ここに来たときは、あと2曲だったのに……もうすぐ出番が近づいていることを知る。

今、言わなきゃ。

「この前メールしたこと、覚えてる?」

私は返事を確認しないでそのまま言葉を続ける。

「このリクエスト曲に……私の全てを込めるから聴いてほしい」

「今、私がどんな気持ちなのか」

「拓海に感じて欲しい」

「戻ったら、感想を……ううん。答えを聴かせて」

それだけ伝えると、薬指の繋がりを解いて、マイクを掴む。

会場の光の波の中に飛び込んで、私の声で全てを伝える。


5分7秒の告白


きっと喝采は後押しになる。
私の声は絶対に届く。
その気持ちを信念にして本気で歌い、踊る。

最後のロングトーンを聴いた人の心を突き刺すように放ち
私の出番は終わった。

一礼し、たくさんの喝采と、たくさんの私の名前を呼ぶ声を聴いて、貴女の前に戻る。

舞台袖に戻った私が目にしたのは、涙だった。

その涙はどんな意味なんだろう……

あれ?もっと確認したいのに……

私は、自分の体が動かないことに気付く。

あぁ、ここから先に『答え』に動けないんだ。

どうしよう

体の反応から心まで不安になる。

ねぇ、涙の意味を聴かせて?

私が動けなくなっていることが分かったのか、拓海が1歩ずつ近づいてくる。

足音より心音が速くなる。

出しきってしまったからか、声が出てこない。

私は我慢できなくて目を瞑ってしまった。

その瞬間。


私に訪れたのは温かい抱擁だった。


「凛。

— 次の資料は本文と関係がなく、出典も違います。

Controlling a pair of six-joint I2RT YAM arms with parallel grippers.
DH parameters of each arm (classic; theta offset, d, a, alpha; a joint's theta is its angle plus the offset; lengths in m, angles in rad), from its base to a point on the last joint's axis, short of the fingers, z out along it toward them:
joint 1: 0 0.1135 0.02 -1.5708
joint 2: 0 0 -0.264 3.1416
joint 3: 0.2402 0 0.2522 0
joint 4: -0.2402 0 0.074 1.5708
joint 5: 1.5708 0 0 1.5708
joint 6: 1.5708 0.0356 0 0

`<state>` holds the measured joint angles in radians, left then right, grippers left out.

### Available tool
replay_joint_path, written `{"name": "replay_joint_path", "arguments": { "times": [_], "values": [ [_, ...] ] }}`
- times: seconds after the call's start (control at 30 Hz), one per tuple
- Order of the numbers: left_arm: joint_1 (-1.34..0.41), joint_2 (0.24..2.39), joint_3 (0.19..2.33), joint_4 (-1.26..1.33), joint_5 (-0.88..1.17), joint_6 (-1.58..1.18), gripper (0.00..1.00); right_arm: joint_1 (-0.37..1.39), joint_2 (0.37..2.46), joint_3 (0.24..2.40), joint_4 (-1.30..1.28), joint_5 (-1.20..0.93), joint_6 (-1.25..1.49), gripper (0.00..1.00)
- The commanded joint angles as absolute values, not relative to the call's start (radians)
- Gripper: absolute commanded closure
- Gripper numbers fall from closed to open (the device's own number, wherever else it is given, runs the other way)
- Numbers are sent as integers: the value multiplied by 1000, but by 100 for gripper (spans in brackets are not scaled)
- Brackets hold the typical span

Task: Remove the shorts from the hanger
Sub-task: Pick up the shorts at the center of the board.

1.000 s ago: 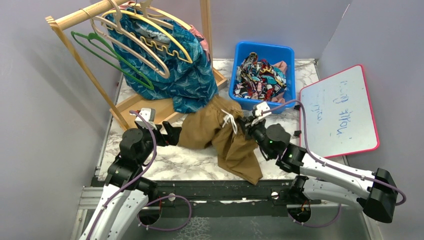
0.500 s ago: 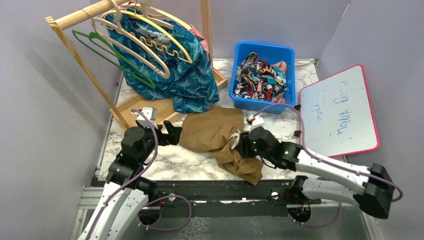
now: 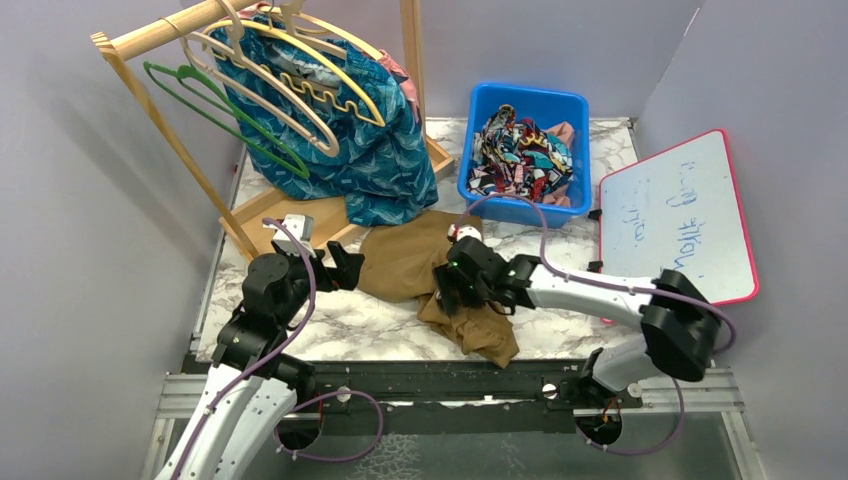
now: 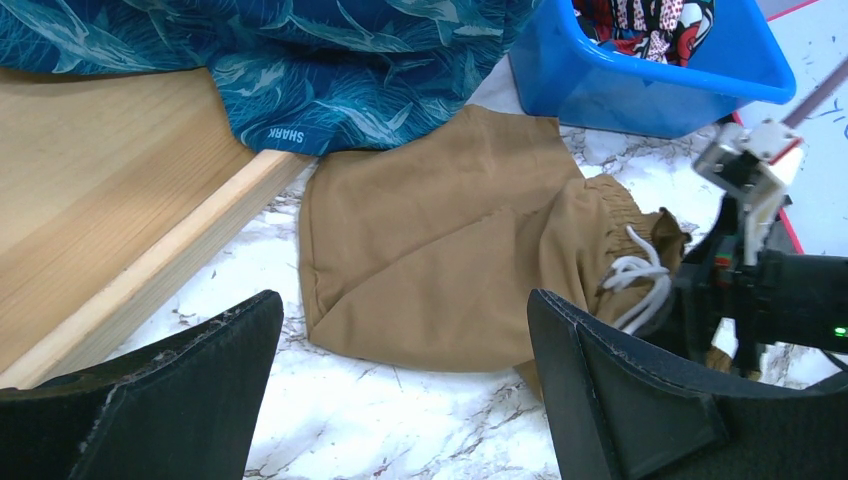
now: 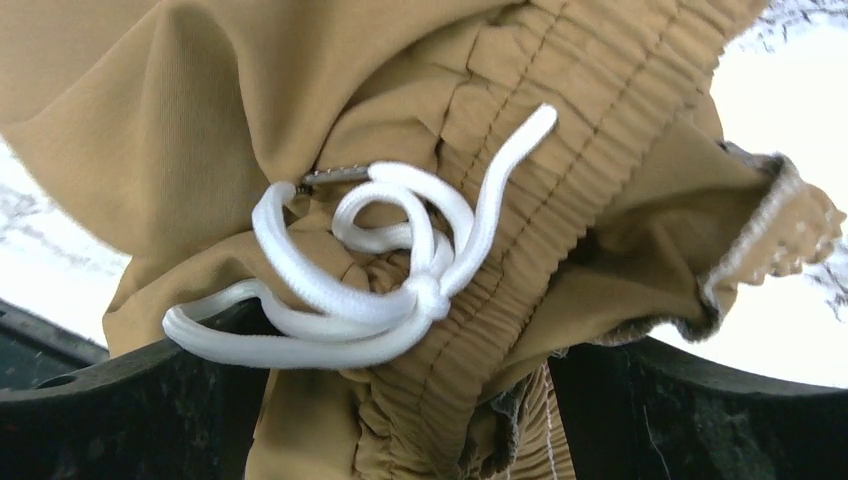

本当にお前の歌はすげぇよ。アタシに全部届いた」

耳に小さく聞こえてくる吐息と言葉

でも、私が欲しいのはその先で……


「アタシも凛が好きだ。次の言葉は誰も居ない場所で白い吐息を絡ませて伝えてやる」


欲しかった言葉が返ってきた。

私は少しだけ呪縛が解けた体で拓海を抱きしめた。

次の出演までのちょっとだけの時間。

私は拓海の温もりを感じて幸せな涙が溢れてくるのを感じた。


 終わり

以上です。

今回は水樹奈々さんの「Tears' Night」を題材に百合を書いてみました。